_The problem:_ Everything from the line that contains "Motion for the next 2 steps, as" through the final line of the records should be written out exactly, and nothing outside that span.

_Material to process:_
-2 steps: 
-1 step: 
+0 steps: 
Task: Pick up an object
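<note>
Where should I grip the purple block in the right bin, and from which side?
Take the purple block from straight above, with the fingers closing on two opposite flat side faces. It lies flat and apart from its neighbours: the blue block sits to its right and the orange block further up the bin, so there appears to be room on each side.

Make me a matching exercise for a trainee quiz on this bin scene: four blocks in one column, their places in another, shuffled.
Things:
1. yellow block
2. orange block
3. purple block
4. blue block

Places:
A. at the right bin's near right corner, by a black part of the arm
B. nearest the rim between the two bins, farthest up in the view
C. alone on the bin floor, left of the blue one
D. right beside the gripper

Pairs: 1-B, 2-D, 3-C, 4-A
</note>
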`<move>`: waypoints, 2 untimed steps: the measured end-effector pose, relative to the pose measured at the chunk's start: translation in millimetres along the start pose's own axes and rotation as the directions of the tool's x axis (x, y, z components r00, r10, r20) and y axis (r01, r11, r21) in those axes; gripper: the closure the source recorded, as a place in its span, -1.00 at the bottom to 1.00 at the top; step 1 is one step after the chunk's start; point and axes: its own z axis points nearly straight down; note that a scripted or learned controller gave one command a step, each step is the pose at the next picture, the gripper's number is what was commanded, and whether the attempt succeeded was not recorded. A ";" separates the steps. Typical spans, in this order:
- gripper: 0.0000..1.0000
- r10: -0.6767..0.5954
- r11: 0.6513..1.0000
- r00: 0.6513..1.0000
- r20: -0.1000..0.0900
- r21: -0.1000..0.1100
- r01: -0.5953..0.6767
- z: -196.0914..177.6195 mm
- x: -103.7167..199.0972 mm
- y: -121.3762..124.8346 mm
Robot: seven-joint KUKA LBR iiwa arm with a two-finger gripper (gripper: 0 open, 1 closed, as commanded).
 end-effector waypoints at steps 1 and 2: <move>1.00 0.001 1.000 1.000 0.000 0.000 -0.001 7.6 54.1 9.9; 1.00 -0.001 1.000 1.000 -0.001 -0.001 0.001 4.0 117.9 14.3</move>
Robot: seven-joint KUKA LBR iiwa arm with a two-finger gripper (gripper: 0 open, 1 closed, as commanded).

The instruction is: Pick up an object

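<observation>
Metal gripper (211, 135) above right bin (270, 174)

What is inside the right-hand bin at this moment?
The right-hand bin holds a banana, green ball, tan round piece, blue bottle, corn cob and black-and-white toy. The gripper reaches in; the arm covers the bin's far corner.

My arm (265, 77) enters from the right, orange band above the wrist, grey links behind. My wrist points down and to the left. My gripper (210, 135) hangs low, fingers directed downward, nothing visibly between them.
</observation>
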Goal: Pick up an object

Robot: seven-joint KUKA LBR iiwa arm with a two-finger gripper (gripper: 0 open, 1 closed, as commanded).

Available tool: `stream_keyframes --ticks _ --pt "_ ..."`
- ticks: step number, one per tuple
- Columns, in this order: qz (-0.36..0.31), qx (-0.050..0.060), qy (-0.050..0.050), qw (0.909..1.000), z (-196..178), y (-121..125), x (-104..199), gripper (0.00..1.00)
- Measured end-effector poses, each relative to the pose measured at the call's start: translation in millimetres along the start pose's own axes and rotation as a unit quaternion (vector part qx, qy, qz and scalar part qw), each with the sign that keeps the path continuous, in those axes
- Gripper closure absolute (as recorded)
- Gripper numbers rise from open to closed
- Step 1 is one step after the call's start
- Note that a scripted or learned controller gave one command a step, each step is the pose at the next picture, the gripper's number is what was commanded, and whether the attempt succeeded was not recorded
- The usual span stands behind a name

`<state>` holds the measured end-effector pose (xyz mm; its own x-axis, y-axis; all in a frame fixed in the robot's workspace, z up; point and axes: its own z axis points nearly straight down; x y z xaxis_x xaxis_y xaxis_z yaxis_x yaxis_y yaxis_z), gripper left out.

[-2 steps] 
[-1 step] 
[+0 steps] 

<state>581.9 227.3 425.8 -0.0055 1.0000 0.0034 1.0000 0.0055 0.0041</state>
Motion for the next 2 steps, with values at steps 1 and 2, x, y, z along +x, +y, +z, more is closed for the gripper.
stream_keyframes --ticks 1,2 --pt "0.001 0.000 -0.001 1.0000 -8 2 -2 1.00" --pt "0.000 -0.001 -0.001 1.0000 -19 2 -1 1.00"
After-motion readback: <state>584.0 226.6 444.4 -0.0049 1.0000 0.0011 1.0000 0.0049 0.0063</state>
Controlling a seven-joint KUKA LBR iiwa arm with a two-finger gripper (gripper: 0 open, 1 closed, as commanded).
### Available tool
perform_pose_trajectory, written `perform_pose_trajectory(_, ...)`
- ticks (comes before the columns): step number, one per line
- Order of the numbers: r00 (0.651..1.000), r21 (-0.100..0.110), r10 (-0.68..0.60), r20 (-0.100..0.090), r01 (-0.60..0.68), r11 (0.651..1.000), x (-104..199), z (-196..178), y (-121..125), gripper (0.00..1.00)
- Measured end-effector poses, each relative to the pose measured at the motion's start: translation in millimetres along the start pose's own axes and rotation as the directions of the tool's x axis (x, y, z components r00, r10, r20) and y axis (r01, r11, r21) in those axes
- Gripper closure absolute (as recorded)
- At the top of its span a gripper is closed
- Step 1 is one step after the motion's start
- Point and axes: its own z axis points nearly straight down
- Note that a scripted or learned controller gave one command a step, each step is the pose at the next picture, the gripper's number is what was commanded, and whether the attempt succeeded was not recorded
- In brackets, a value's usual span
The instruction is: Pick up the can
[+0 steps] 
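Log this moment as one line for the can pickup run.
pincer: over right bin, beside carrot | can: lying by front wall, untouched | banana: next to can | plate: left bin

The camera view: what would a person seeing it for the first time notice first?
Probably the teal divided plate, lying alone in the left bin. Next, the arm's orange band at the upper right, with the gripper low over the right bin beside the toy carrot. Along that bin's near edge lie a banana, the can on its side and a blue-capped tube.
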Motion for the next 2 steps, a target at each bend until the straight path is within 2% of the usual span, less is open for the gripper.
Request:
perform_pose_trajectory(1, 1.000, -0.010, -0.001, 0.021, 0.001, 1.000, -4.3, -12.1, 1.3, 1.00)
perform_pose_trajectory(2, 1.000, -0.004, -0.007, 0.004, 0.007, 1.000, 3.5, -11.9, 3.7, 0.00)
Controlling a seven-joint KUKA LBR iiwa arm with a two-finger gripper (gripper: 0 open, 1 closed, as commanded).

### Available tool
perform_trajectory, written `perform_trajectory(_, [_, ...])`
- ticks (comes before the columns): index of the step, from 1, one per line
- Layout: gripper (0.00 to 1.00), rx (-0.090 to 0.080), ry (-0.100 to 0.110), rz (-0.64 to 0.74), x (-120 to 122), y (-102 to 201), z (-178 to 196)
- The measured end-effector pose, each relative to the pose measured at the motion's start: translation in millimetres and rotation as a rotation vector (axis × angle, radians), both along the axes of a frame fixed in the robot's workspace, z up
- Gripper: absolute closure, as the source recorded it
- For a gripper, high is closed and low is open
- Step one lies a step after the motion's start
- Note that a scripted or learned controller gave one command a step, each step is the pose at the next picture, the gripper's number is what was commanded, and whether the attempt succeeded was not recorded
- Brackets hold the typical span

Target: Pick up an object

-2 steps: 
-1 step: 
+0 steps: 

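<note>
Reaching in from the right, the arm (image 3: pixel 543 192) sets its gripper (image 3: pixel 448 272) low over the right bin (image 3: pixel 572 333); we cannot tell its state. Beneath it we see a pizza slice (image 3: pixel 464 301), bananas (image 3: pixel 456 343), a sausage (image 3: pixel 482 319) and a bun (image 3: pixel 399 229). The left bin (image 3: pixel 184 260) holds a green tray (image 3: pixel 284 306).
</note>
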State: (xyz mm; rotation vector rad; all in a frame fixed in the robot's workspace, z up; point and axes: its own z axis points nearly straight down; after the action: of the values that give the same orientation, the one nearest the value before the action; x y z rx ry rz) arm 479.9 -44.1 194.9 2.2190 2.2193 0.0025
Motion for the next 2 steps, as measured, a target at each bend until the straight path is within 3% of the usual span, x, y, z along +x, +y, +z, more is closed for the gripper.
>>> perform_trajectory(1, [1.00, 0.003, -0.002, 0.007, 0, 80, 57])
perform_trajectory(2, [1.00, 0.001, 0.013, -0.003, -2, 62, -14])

_Solved problem:_
Motion for the next 2 steps, as measured, a target at each bend until the straight path is within 3% of the usual span, x, y, z along +x, +y, +z, more is closed for the gripper.
>>> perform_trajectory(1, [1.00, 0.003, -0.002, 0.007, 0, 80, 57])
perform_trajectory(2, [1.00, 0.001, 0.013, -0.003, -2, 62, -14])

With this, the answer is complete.